#### Records from a data collection
⟨

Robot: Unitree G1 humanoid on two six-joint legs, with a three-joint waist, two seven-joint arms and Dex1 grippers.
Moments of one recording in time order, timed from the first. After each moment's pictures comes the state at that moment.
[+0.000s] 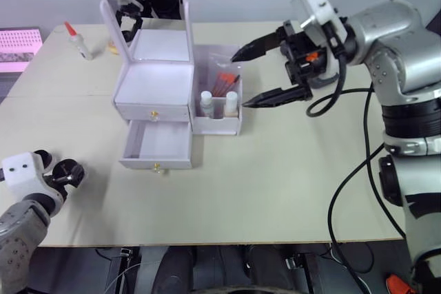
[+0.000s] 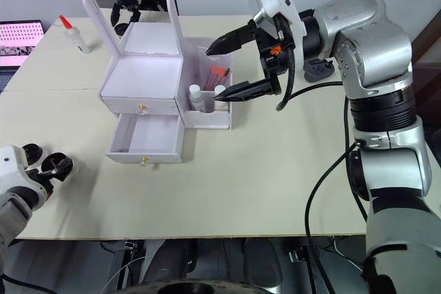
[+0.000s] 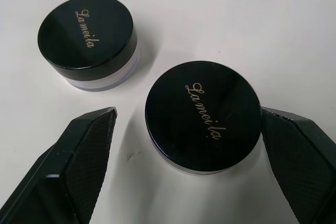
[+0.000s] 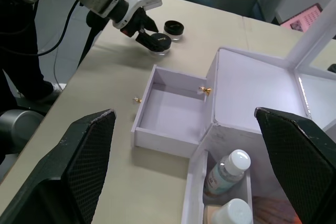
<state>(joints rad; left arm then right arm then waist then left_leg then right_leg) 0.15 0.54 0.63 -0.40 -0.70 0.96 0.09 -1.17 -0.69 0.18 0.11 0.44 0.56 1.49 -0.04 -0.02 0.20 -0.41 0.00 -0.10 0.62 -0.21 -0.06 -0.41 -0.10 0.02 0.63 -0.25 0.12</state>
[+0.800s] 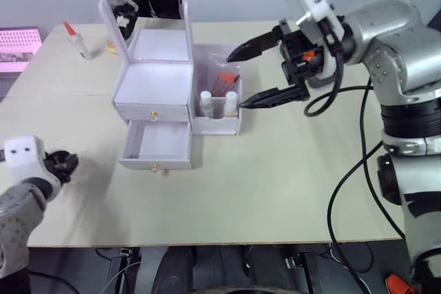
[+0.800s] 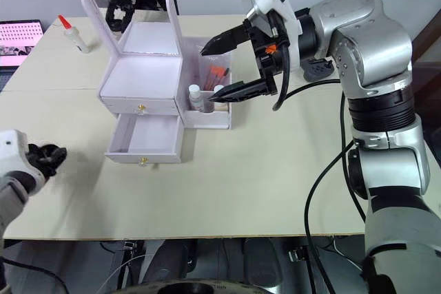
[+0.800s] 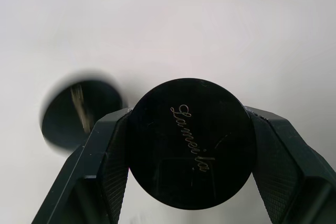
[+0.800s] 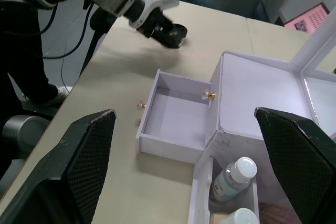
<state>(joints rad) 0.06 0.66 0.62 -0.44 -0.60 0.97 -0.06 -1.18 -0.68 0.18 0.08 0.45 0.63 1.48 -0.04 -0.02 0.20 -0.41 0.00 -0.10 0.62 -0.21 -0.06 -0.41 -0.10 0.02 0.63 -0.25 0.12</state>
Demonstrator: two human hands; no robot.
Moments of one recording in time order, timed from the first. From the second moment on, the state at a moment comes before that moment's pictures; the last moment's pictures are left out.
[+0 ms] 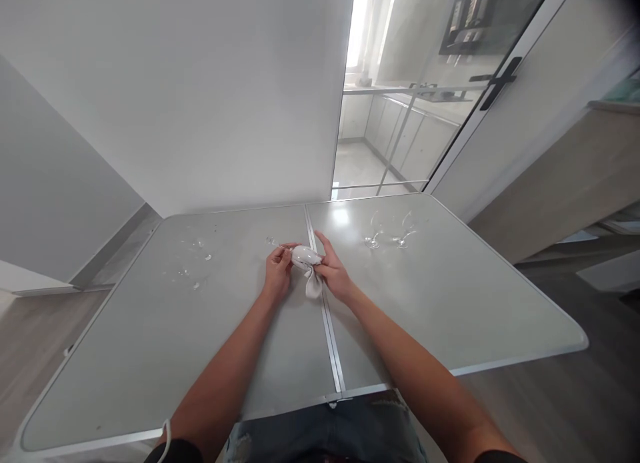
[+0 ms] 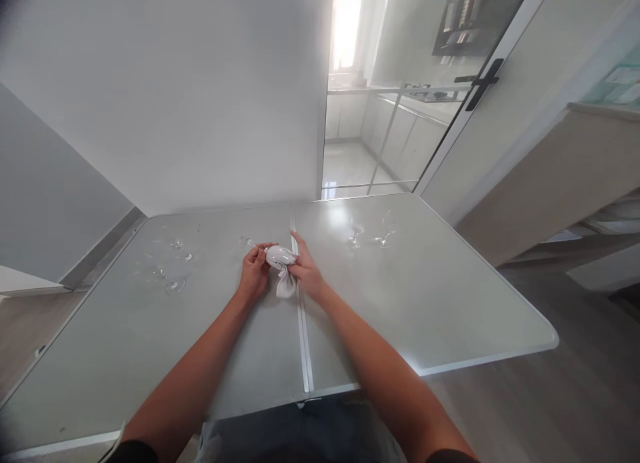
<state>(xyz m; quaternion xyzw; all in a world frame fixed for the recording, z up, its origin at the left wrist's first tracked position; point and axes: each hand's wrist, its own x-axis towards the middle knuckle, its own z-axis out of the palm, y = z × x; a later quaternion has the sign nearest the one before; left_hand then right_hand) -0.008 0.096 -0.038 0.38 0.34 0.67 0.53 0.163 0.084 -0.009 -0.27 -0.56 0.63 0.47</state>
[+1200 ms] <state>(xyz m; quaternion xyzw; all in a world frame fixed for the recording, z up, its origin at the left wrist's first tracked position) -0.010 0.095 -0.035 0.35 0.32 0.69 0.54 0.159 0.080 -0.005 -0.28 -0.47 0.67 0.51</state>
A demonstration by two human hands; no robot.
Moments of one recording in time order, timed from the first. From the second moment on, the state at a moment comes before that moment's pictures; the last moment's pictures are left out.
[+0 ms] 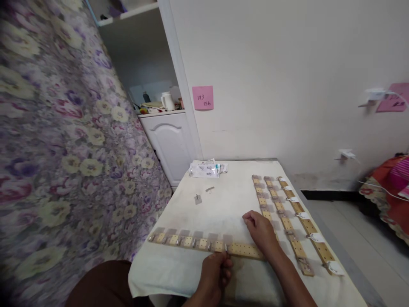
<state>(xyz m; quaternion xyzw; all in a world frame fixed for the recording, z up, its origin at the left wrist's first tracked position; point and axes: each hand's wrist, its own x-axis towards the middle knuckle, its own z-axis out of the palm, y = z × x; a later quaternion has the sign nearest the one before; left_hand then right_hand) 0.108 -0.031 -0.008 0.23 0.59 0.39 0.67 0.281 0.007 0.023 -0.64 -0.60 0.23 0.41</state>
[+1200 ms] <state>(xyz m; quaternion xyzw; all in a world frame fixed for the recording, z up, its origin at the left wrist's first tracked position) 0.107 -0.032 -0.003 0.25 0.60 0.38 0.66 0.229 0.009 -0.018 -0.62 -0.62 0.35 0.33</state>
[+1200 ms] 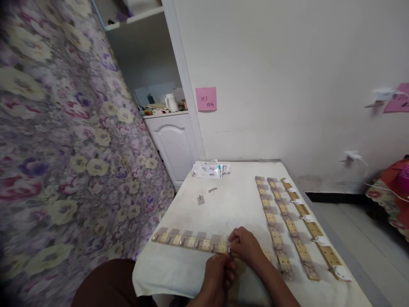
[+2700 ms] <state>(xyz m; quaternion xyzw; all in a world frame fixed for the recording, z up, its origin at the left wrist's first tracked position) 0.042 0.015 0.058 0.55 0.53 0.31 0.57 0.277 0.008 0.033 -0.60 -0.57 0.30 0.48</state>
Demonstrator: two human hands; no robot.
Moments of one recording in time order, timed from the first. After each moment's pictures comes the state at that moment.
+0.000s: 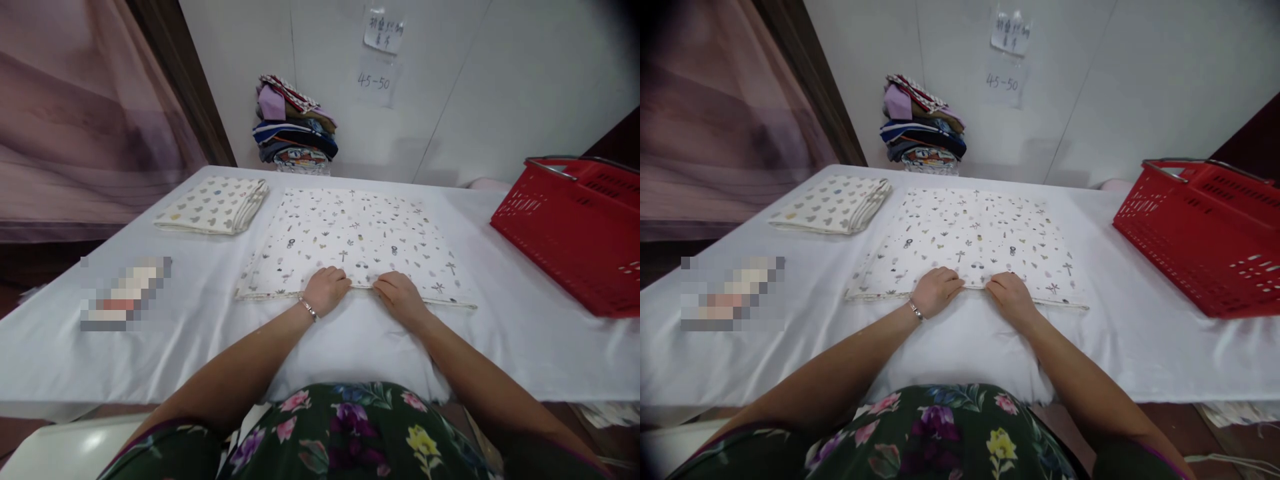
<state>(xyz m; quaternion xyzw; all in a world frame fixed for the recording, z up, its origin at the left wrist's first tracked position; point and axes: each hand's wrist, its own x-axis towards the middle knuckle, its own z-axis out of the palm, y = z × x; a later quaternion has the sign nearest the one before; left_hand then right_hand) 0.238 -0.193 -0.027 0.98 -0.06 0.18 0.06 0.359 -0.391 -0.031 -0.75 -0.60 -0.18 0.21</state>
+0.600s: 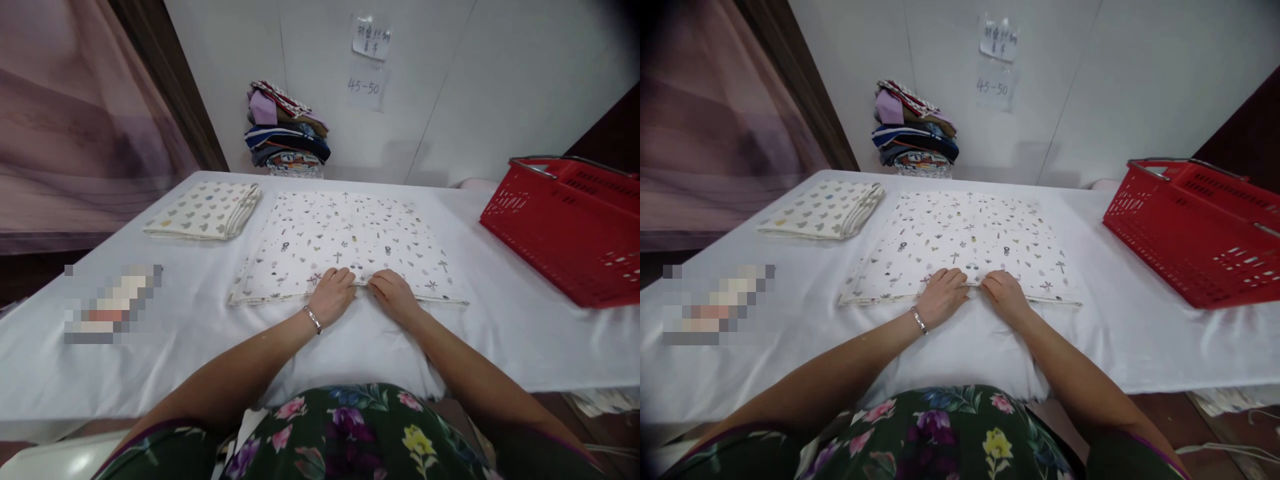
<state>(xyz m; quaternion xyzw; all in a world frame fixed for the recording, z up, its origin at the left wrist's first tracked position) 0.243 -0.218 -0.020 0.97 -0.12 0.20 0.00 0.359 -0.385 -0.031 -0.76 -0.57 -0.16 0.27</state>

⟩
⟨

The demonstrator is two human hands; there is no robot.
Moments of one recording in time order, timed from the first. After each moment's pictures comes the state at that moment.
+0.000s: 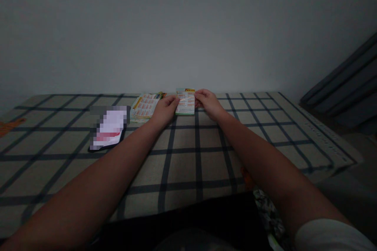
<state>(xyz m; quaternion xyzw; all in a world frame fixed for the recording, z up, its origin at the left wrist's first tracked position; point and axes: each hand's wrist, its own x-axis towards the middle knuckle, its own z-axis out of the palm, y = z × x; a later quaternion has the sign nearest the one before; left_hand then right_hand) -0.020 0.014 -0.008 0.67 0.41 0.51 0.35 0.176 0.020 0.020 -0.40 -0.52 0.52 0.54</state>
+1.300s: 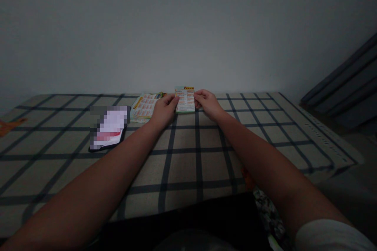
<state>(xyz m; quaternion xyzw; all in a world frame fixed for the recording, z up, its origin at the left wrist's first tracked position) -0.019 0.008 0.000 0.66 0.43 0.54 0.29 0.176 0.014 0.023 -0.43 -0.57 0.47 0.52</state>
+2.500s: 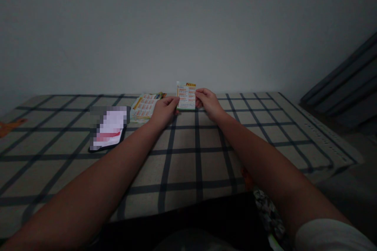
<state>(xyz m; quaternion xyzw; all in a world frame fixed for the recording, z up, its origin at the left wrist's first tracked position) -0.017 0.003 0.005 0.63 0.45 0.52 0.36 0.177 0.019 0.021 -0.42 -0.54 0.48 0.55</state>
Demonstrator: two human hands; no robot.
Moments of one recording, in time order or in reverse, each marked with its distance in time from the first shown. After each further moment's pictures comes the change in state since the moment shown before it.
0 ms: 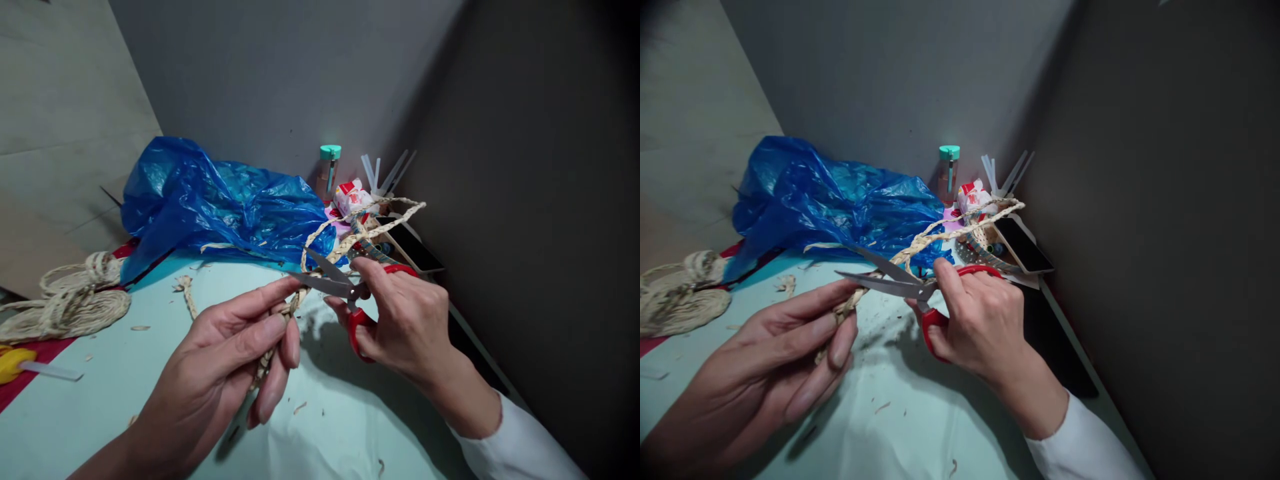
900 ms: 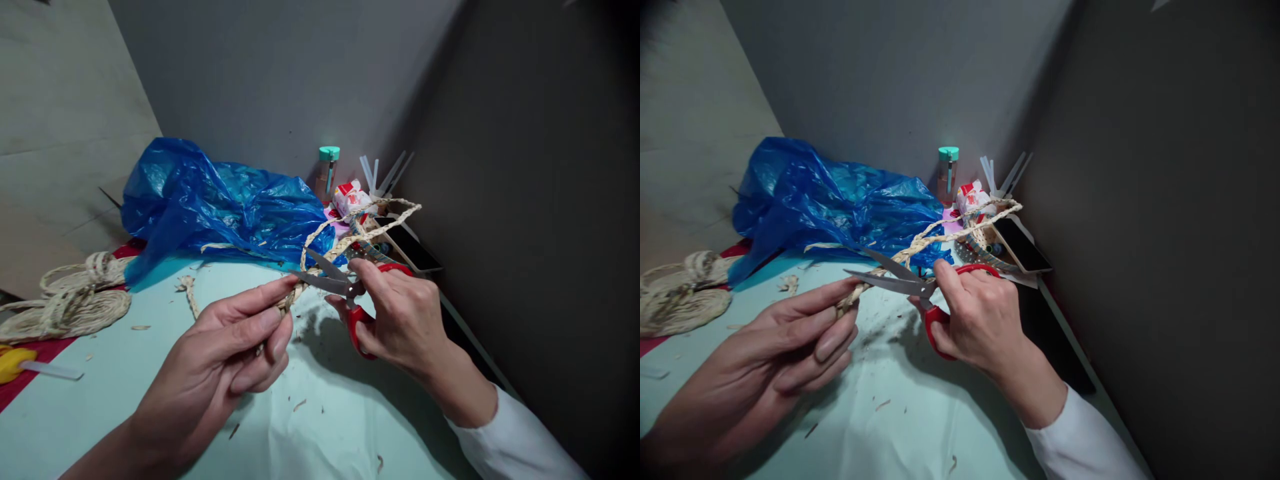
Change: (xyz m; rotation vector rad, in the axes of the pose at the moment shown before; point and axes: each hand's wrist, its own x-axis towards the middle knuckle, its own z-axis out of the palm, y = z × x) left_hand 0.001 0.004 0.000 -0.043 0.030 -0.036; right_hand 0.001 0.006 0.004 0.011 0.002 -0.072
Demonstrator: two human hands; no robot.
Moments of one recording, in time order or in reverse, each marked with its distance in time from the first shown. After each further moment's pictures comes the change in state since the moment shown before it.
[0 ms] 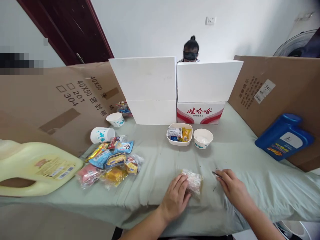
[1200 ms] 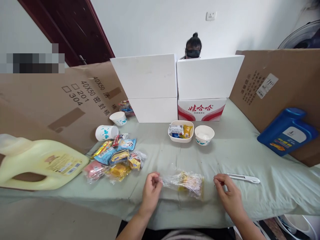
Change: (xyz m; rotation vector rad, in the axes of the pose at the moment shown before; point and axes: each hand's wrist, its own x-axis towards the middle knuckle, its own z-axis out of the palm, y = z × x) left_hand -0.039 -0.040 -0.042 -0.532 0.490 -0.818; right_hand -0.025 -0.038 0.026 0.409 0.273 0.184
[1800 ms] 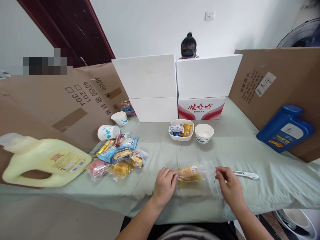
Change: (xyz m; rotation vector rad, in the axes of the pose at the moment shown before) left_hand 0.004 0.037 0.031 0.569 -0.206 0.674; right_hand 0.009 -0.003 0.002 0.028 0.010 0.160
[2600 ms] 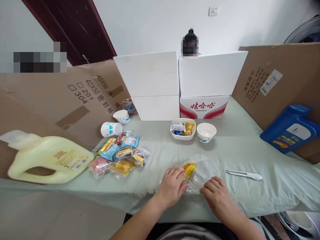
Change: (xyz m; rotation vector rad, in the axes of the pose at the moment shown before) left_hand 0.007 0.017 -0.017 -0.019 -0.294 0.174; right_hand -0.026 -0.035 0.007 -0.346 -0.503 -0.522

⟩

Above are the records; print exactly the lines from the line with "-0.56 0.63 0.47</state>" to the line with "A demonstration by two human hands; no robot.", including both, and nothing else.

#### Solution to this exercise
<state>(xyz m; quaternion xyzw; all in a world frame fixed for the recording, z up, its origin at the left wrist's first tracked position; point and axes: each hand's wrist, its own x-axis towards the middle knuckle, its own z-axis out of the palm, y = z × x; a later quaternion has the sign nearest the one before; left_hand then right_hand) -0.008 0.096 -0.038 0.38 0.34 0.67 0.53 0.163 0.084 -0.009 -0.27 -0.56 0.63 0.47</state>
[+1200 ms] <state>(xyz m; quaternion xyzw; all in a world frame fixed for the recording, z up, its origin at the left wrist's first tracked position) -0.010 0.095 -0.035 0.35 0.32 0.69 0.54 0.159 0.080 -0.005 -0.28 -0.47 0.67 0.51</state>
A demonstration by two human hands; no robot.

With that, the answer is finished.